Developer built a Svelte 3.0 + Netlify serverless Latvian noun-conjugation quiz, then abandoned it the day it deployed after realizing building the regex logic had passively taught him the grammar.
Key Takeaways
Hustle culture and tech interviews that score candidates on side-project output create real anxiety for beginners around projects that stall or die.
Latvian has 7 grammatical cases, 2 genders, 3 conjugation patterns per gender – roughly 84 noun endings – which motivated the quiz MVP with a 3-mistake limit and local-storage high scores.
Encoding the conjugation rules into regex to check answers transferred the knowledge out of the app and into the author’s head, making the deliverable redundant.

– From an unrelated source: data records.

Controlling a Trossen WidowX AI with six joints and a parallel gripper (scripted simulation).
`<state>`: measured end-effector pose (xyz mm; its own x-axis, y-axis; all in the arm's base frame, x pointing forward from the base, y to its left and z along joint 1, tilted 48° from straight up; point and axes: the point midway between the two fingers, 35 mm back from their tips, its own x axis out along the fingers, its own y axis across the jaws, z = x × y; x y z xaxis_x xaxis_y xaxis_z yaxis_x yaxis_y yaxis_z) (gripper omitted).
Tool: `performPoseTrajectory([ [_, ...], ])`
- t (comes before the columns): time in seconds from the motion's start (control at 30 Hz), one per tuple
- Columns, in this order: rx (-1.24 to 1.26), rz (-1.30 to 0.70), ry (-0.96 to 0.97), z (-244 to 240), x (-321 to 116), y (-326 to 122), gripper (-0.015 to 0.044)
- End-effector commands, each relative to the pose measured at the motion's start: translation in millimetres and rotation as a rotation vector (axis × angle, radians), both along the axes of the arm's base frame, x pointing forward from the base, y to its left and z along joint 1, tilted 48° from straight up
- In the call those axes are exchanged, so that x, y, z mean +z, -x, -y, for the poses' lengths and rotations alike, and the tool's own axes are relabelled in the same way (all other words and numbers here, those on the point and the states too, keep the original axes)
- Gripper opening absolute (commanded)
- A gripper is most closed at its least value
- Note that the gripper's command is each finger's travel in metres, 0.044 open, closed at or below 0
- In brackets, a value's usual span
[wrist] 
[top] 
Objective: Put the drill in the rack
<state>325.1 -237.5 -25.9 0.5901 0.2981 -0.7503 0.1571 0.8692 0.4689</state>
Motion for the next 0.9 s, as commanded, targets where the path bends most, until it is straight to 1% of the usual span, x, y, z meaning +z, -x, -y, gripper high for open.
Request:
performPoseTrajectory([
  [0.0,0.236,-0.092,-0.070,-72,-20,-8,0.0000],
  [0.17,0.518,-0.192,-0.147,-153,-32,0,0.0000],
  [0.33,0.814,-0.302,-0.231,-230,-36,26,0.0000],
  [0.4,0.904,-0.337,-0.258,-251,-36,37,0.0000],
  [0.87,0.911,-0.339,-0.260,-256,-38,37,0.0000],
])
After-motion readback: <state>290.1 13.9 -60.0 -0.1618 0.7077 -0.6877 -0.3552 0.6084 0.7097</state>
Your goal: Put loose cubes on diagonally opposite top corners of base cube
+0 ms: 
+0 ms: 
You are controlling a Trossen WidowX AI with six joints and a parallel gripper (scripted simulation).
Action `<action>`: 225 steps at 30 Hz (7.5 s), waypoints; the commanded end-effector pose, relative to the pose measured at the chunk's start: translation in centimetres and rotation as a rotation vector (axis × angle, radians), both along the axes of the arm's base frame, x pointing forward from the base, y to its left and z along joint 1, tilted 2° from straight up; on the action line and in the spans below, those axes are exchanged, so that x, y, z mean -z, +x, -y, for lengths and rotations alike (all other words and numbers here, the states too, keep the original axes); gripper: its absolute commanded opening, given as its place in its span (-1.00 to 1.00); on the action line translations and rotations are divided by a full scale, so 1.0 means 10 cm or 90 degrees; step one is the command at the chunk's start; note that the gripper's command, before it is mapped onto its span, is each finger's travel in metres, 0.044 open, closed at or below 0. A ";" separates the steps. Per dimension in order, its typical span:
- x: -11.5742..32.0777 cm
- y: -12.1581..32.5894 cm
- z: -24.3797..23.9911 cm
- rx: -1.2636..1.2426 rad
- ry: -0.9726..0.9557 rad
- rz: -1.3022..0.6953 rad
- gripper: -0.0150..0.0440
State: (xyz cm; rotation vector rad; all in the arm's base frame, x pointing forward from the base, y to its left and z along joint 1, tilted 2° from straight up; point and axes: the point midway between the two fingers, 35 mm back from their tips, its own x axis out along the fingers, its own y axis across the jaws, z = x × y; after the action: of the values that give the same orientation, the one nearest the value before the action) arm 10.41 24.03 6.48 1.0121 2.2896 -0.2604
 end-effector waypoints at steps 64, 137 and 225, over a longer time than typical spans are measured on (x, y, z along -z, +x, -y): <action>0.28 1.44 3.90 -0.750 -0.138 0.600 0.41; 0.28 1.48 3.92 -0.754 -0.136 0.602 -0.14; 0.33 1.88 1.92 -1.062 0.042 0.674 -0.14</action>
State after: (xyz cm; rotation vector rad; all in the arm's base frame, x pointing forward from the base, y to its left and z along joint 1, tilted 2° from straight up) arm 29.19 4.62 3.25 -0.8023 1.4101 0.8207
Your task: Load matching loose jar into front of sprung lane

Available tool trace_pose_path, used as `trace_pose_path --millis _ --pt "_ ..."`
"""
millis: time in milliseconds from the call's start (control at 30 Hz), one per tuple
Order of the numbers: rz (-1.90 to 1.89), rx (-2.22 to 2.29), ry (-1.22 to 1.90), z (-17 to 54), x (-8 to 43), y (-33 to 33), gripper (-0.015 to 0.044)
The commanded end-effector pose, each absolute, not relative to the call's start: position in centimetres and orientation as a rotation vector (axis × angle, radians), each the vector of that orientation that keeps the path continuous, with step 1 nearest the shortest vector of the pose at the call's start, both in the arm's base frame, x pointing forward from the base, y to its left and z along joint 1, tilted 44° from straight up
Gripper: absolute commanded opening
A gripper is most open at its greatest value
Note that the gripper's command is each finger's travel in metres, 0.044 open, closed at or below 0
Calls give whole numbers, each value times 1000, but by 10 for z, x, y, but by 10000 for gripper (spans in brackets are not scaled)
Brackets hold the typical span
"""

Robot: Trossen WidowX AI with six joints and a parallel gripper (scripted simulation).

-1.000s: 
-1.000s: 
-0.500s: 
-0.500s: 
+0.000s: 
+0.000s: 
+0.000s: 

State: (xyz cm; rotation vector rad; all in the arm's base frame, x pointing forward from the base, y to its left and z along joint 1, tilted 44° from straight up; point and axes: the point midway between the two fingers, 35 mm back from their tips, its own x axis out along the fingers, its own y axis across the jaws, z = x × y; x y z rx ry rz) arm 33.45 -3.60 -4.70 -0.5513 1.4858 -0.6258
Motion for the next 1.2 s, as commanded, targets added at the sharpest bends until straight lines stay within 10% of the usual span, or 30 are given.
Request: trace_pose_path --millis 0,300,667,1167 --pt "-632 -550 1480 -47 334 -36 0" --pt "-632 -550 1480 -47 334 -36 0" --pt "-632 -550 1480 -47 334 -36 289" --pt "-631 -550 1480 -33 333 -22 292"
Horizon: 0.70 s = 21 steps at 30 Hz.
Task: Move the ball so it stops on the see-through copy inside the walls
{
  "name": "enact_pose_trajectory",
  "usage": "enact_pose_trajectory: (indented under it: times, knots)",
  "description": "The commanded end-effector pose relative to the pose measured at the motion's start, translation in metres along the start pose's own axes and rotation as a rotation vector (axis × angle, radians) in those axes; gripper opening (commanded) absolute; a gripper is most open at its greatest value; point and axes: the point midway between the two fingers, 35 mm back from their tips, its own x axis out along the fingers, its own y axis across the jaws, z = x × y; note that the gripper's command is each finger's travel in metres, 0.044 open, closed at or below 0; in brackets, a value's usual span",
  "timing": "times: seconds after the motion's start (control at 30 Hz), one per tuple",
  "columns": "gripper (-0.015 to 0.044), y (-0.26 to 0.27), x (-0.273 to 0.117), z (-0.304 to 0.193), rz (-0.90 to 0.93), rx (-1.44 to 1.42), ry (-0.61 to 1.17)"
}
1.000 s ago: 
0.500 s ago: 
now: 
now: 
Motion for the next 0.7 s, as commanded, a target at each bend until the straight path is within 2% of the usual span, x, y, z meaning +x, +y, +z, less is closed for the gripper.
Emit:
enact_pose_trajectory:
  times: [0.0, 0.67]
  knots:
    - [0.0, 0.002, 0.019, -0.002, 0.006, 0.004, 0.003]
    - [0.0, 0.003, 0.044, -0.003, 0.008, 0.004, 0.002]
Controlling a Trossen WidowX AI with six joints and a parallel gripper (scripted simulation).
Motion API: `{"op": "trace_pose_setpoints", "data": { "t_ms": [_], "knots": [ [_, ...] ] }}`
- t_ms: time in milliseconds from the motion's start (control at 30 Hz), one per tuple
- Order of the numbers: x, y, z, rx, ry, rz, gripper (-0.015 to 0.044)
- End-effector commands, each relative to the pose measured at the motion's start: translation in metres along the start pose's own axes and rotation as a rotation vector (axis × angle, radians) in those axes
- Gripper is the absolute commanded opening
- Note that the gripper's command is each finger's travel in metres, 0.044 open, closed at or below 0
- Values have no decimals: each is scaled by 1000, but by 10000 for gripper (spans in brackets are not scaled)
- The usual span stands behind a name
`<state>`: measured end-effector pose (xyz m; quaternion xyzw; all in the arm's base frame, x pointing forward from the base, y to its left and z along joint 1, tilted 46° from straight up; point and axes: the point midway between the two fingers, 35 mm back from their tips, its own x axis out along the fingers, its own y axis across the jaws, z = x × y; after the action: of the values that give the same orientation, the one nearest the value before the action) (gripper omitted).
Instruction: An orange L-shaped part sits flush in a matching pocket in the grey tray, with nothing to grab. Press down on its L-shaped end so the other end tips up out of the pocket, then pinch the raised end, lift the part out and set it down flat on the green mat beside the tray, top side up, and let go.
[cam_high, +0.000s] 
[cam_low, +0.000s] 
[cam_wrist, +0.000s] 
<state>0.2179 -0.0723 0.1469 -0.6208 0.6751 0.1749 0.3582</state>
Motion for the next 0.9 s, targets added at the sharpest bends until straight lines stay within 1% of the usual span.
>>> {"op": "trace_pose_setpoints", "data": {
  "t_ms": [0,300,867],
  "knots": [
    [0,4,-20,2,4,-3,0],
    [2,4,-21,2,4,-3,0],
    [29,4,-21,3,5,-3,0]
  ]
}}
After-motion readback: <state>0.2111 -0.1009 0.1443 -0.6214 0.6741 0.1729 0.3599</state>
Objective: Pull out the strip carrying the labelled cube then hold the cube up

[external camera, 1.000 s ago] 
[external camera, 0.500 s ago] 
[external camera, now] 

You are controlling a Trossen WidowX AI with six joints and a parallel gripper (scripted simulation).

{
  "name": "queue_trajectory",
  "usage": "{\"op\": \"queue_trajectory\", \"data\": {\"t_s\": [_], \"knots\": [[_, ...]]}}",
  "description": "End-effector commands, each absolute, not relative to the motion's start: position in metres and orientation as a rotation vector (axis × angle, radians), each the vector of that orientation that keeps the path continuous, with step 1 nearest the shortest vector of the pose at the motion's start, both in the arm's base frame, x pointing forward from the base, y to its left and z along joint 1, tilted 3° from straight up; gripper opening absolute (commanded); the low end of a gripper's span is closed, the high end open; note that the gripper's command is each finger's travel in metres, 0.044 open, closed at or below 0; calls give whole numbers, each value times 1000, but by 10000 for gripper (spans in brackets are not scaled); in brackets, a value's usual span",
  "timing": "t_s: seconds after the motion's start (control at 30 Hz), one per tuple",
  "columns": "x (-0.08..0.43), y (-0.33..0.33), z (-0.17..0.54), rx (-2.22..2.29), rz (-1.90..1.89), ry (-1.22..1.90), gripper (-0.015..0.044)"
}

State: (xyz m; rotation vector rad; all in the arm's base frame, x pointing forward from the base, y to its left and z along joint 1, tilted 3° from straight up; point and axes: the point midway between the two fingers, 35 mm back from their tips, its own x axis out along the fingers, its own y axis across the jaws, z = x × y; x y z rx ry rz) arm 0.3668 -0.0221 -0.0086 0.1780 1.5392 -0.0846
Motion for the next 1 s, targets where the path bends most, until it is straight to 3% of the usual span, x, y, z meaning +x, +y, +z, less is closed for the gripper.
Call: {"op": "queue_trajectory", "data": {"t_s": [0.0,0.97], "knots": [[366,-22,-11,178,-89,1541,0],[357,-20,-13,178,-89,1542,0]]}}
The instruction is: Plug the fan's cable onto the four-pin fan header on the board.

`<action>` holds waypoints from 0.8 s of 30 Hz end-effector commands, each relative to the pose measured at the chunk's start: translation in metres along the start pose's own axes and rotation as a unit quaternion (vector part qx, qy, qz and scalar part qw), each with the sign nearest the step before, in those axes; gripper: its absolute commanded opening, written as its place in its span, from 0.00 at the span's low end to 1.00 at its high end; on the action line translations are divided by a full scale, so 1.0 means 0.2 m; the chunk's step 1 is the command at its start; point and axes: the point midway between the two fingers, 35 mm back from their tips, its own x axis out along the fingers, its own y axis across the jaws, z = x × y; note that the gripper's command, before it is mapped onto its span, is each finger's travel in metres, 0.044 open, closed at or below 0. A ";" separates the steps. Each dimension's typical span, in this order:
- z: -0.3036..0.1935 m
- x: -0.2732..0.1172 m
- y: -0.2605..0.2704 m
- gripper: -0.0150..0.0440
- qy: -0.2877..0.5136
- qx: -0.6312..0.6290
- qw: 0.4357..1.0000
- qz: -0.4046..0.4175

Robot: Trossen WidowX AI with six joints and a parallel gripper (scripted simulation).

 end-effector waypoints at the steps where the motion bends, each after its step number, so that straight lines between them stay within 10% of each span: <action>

Abandoned projects can be reread as a skills log: one old repo showed a first Go API, another had Postgres GIS work, a broken animation later became a production site.
Reframing side-projects as throwaway prototypes removes the pressure to ship and makes them more useful as low-stakes experimentation and learning environments.
Hacker News Comment Review
Commenters accept the reframe intellectually but note the emotional sting of abandonment is real and not fully dissolved by retrospective analysis.
A clear split emerged between two stances: projects as creative outlets with no obligation to ship versus projects as implicit market tests – commenters favoring the former drew the line sharply at “market viability” motivation as the point where a side-project loses its purpose.
One commenter extended the time horizon argument: abandoned projects can sit for decades and get finished with more skill later, which reframes abandonment as deferral rather than failure.
Notable Comments
@siwakotisaurav: uses throwaway projects to build reference stacks for AI codegen tools – pointing Claude at prior architecture to skip rethinking scalability each time – and notes abandoned domains can retain SEO value.